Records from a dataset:

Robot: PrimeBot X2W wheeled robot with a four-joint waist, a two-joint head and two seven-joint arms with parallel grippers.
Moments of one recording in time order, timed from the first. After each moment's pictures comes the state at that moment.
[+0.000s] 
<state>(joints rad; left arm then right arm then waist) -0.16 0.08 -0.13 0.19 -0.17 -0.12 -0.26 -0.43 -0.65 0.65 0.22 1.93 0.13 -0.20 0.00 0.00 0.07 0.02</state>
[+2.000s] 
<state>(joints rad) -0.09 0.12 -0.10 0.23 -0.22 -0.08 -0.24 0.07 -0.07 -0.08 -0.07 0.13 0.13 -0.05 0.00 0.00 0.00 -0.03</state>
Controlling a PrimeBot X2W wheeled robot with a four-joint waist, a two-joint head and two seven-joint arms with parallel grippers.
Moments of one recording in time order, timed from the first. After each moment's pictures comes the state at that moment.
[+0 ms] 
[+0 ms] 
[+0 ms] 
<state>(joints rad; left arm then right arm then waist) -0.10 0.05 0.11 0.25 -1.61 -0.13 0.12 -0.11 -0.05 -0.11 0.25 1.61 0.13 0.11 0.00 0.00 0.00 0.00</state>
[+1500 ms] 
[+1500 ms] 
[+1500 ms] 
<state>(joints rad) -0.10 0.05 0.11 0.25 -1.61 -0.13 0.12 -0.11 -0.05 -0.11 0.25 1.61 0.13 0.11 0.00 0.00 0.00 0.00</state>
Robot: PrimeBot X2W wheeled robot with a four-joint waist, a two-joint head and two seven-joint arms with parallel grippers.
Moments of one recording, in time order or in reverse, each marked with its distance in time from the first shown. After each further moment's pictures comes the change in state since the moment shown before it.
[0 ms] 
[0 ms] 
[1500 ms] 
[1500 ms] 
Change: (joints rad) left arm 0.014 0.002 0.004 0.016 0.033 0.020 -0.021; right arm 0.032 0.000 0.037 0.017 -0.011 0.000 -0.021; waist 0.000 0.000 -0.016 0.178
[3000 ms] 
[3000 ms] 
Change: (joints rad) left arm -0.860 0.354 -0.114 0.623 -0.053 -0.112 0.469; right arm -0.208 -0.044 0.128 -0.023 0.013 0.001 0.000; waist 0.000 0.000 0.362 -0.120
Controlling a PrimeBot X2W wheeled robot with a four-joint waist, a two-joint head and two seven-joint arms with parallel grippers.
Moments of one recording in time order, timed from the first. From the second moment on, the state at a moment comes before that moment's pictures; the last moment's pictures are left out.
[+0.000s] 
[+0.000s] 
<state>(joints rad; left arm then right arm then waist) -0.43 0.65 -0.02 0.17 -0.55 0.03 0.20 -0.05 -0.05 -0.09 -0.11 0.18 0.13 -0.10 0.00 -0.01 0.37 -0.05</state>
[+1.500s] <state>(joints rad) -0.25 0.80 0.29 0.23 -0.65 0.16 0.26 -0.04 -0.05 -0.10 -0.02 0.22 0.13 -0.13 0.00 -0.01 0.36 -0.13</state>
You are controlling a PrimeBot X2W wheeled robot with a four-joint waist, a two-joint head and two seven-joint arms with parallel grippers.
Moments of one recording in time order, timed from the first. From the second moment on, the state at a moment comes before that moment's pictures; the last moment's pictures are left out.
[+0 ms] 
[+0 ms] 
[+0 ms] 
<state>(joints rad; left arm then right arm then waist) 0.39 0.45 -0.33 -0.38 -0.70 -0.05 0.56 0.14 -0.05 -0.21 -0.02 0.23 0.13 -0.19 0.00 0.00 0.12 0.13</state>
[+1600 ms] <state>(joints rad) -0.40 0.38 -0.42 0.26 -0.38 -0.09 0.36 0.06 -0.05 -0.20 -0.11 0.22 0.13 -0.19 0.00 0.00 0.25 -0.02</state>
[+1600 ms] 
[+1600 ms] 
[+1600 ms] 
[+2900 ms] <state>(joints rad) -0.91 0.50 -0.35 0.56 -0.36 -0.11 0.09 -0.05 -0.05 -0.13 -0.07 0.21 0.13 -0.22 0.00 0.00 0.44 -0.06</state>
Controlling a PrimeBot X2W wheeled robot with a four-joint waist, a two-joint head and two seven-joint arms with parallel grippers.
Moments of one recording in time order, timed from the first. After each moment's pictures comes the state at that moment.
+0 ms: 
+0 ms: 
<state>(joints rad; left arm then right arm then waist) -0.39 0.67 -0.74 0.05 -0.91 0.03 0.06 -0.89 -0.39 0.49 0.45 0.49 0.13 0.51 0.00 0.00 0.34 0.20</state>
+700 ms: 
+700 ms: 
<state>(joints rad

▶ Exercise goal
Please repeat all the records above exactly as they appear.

▶ Answer to the exercise
Robot: PrimeBot X2W wheeled robot with a four-joint waist, a two-joint head and two seven-joint arms with parallel grippers.
Moments of one recording in time order, timed from the first. After each moment's pictures comes the state at that moment.
[+0.000s] 
<state>(joints rad; left arm then right arm then waist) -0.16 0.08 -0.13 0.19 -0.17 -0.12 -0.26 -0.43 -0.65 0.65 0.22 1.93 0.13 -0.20 0.00 0.00 0.07 0.02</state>
[+2.000s] 
<state>(joints rad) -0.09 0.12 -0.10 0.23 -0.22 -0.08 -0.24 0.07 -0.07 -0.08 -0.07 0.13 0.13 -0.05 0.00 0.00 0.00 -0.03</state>
Controlling a PrimeBot X2W wheeled robot with a four-joint waist, a two-joint head and two seven-joint arms with parallel grippers.
Moments of one recording in time order, timed from the first. After each moment's pictures comes the state at that moment.
[+0 ms] 
[+0 ms] 
[+0 ms] 
<state>(joints rad; left arm then right arm then waist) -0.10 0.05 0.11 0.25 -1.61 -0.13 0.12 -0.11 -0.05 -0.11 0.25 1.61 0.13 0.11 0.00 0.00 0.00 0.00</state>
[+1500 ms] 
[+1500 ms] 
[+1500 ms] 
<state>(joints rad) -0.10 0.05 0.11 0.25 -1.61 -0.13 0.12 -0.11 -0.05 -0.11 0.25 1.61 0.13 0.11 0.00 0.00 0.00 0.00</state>
Robot: PrimeBot X2W wheeled robot with a four-joint waist, a two-joint head and two seven-joint arms with parallel grippers.
Moments of one recording, in time order or in reverse, each marked with its distance in time from the first shown. After each further moment's pictures comes the change in state since the moment shown before it.
[0 ms] 
[0 ms] 
[1500 ms] 
[1500 ms] 
Change: (joints rad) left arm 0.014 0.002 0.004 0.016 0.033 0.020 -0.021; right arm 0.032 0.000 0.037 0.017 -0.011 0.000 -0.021; waist 0.000 0.000 -0.016 0.178
[3000 ms] 
[3000 ms] 
Change: (joints rad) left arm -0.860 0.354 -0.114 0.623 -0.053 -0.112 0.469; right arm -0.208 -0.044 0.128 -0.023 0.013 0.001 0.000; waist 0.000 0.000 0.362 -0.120
Controlling a PrimeBot X2W wheeled robot with a four-joint waist, a two-joint head and two seven-joint arms with parallel grippers.
Moments of one recording in time order, timed from the first. From the second moment on, the state at a moment comes before that moment's pictures; the last moment's pictures are left out.
[+0.000s] 
[+0.000s] 
<state>(joints rad; left arm then right arm then waist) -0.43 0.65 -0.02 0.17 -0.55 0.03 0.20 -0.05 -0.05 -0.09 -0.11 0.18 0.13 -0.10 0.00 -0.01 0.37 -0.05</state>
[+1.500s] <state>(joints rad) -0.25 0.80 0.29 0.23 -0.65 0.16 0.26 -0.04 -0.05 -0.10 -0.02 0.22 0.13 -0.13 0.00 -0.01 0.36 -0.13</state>
You are controlling a PrimeBot X2W wheeled robot with a four-joint waist, a two-joint head and two seven-joint arms with parallel grippers.
Moments of one recording in time order, timed from the first. From the second moment on, the state at a moment comes before that moment's pictures; the last moment's pictures are left out.
[+0 ms] 
[+0 ms] 
[+0 ms] 
<state>(joints rad; left arm then right arm then waist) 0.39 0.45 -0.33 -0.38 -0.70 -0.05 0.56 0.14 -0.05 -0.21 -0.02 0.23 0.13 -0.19 0.00 0.00 0.12 0.13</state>
[+1600 ms] <state>(joints rad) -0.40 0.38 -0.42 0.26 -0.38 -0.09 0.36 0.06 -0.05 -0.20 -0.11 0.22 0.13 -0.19 0.00 0.00 0.25 -0.02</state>
[+1600 ms] 
[+1600 ms] 
[+1600 ms] 
[+2900 ms] <state>(joints rad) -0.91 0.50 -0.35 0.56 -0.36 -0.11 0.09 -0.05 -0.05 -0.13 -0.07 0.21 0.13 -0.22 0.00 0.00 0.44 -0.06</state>
Controlling a PrimeBot X2W wheeled robot with a four-joint waist, a two-joint head and two seven-joint arms with parallel grippers.
Moments of one recording in time order, timed from the first. After each moment's pictures comes the state at that moment.
+0 ms: 
+0 ms: 
<state>(joints rad; left arm then right arm then waist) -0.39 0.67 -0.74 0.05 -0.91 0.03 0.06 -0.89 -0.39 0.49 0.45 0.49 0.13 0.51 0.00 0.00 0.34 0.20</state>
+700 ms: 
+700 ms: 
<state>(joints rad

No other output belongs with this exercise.